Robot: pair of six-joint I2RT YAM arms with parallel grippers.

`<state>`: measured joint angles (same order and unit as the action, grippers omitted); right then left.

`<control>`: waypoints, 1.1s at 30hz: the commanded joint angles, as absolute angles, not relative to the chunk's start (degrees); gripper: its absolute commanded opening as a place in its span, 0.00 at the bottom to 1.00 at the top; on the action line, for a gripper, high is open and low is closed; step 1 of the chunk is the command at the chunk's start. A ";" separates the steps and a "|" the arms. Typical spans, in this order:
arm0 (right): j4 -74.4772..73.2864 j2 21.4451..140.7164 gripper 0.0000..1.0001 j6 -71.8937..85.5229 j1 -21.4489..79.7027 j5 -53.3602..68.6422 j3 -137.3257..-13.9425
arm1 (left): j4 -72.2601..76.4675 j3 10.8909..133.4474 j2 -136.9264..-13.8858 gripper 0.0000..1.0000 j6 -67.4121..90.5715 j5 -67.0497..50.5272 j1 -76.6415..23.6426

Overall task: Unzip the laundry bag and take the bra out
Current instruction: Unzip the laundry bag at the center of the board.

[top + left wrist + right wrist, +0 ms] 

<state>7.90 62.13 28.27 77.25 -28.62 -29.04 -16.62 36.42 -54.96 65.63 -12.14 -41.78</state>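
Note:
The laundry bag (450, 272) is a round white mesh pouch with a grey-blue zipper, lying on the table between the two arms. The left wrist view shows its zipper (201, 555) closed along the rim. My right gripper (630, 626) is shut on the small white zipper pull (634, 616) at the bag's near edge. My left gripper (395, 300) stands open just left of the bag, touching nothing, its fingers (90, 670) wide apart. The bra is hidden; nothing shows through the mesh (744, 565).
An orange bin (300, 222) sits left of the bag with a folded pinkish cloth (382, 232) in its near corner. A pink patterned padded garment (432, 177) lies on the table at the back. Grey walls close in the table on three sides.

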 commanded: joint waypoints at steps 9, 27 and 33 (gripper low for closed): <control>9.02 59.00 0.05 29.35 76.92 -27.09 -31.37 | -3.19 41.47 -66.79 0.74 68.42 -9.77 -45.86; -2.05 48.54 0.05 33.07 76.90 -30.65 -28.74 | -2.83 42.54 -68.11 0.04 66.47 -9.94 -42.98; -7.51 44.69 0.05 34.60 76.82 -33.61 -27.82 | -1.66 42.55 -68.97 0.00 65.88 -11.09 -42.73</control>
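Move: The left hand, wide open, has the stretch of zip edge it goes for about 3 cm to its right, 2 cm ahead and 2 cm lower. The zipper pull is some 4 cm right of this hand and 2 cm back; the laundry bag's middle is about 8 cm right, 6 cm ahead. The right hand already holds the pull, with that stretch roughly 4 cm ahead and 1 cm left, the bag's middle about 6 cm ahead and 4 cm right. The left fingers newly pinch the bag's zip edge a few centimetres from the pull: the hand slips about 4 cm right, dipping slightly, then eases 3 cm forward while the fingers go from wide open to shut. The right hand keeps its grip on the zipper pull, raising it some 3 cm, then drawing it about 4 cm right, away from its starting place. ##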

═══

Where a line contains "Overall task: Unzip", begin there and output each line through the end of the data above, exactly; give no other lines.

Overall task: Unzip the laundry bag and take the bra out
Current instruction: Unzip the laundry bag at the center of the board.

[top + left wrist + right wrist, +0 ms] 

<state>7.90 62.13 28.27 77.25 -28.62 -29.04 -16.62 36.42 -54.96 65.63 -12.14 -41.78</state>
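Note:
The laundry bag (450, 272) is a round white mesh pouch with a grey-blue zipper, lying on the table between the two arms. The left wrist view shows its zipper (201, 555) closed along the rim. My right gripper (630, 626) is shut on the small white zipper pull (634, 616) at the bag's near edge. My left gripper (395, 300) stands open just left of the bag, touching nothing, its fingers (90, 670) wide apart. The bra is hidden; nothing shows through the mesh (744, 565).
An orange bin (300, 222) sits left of the bag with a folded pinkish cloth (382, 232) in its near corner. A pink patterned padded garment (432, 177) lies on the table at the back. Grey walls close in the table on three sides.
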
 commanded: joint waypoints at steps 9, 27 and 33 (gripper low for closed): <control>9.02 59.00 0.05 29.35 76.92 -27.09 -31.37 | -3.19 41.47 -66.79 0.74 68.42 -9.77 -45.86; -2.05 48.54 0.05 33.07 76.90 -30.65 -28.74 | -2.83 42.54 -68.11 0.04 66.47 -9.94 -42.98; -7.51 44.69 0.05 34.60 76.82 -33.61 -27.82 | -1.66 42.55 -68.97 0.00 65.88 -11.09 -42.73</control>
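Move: The left hand, wide open, has the stretch of zip edge it goes for about 3 cm to its right, 2 cm ahead and 2 cm lower. The zipper pull is some 4 cm right of this hand and 2 cm back; the laundry bag's middle is about 8 cm right, 6 cm ahead. The right hand already holds the pull, with that stretch roughly 4 cm ahead and 1 cm left, the bag's middle about 6 cm ahead and 4 cm right. The left fingers newly pinch the bag's zip edge a few centimetres from the pull: the hand slips about 4 cm right, dipping slightly, then eases 3 cm forward while the fingers go from wide open to shut. The right hand keeps its grip on the zipper pull, raising it some 3 cm, then drawing it about 4 cm right, away from its starting place. ##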

Output is complete for this exercise.